- [Work to be completed]: Everything from the line containing "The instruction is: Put" through the last line of the material below is to be copied exactly, ends included.

####################

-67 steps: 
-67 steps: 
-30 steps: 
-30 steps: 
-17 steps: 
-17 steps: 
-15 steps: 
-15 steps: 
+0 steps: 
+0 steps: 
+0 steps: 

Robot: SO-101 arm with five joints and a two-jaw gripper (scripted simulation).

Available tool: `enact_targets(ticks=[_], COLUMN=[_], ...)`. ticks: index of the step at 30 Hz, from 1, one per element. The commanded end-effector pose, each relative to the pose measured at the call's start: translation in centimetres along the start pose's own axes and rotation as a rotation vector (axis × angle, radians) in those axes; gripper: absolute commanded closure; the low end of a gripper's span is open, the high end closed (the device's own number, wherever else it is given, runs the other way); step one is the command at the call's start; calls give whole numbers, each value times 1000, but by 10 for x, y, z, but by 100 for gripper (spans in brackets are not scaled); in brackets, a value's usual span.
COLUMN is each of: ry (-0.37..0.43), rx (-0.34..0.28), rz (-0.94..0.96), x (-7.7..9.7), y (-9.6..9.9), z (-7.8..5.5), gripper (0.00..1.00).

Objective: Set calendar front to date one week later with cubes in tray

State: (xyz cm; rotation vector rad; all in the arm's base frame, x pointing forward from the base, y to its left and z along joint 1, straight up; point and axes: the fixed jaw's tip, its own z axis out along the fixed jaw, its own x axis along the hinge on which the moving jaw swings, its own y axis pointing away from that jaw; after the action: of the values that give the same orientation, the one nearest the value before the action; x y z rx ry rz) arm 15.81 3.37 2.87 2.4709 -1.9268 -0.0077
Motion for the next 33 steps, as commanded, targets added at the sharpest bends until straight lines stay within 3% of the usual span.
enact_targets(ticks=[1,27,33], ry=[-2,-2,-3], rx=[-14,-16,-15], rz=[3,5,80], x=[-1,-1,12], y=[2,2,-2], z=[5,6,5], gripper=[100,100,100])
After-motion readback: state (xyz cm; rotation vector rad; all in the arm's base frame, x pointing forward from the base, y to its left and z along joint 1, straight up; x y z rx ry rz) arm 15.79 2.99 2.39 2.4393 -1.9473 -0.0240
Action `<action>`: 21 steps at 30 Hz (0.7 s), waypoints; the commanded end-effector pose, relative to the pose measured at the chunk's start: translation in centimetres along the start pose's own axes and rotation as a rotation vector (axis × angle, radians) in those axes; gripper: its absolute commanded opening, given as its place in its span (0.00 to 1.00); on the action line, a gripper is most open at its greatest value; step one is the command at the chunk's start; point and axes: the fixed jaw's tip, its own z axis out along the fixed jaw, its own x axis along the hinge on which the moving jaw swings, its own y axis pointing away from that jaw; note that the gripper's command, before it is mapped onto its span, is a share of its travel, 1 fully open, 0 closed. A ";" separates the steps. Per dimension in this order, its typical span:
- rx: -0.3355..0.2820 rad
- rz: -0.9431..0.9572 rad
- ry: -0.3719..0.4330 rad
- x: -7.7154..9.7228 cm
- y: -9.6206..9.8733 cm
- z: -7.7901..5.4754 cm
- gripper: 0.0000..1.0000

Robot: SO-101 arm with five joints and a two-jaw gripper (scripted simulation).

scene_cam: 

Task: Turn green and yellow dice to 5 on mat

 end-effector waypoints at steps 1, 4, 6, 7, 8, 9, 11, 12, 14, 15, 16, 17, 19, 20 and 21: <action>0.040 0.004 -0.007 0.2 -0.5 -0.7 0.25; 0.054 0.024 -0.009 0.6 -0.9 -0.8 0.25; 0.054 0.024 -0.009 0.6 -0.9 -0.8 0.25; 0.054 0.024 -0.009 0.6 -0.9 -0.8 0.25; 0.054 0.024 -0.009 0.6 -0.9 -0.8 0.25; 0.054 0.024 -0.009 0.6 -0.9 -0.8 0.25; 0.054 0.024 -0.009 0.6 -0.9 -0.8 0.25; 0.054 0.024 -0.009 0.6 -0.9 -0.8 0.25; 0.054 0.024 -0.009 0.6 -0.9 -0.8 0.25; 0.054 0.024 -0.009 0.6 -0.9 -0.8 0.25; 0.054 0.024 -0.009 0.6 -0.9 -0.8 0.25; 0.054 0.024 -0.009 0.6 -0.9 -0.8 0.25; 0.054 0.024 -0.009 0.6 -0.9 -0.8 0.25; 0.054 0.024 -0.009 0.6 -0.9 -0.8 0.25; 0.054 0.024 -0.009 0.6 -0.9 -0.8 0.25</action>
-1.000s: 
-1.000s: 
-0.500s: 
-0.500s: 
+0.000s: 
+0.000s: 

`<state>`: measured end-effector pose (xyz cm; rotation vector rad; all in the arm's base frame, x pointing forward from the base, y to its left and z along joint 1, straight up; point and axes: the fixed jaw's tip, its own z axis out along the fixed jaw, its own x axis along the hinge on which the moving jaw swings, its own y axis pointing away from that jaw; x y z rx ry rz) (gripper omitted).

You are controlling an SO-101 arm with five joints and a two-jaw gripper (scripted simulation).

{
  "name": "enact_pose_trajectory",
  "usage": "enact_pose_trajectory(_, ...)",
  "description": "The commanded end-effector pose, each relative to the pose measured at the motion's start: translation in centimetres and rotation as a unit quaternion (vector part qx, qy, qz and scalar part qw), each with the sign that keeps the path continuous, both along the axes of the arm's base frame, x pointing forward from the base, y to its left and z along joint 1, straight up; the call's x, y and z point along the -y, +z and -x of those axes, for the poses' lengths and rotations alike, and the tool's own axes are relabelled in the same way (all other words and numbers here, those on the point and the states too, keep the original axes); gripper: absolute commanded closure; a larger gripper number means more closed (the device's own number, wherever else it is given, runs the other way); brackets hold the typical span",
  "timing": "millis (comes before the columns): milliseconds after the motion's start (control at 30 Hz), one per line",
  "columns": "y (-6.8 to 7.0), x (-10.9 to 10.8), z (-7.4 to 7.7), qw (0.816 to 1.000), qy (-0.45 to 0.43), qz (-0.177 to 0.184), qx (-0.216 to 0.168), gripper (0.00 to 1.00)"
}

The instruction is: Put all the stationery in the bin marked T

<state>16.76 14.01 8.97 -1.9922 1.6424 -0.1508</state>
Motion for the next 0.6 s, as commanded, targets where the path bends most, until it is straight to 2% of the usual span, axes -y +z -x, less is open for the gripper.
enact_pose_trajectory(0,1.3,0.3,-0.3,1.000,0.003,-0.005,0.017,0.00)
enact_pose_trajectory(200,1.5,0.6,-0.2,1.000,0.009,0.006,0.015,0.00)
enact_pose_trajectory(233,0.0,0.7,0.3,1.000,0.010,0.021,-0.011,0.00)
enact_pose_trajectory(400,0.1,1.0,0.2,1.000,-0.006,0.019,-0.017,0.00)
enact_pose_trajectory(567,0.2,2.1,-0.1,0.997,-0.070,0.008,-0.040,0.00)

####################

- [Task solution]:
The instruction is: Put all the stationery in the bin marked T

<state>16.76 14.01 8.97 -1.9922 1.6424 -0.1508</state>
Motion for the next 0.6 s, as commanded, targets where the path bends most, until it is straight to 2% of the usual span, axes -y +z -x, less is open for the gripper.
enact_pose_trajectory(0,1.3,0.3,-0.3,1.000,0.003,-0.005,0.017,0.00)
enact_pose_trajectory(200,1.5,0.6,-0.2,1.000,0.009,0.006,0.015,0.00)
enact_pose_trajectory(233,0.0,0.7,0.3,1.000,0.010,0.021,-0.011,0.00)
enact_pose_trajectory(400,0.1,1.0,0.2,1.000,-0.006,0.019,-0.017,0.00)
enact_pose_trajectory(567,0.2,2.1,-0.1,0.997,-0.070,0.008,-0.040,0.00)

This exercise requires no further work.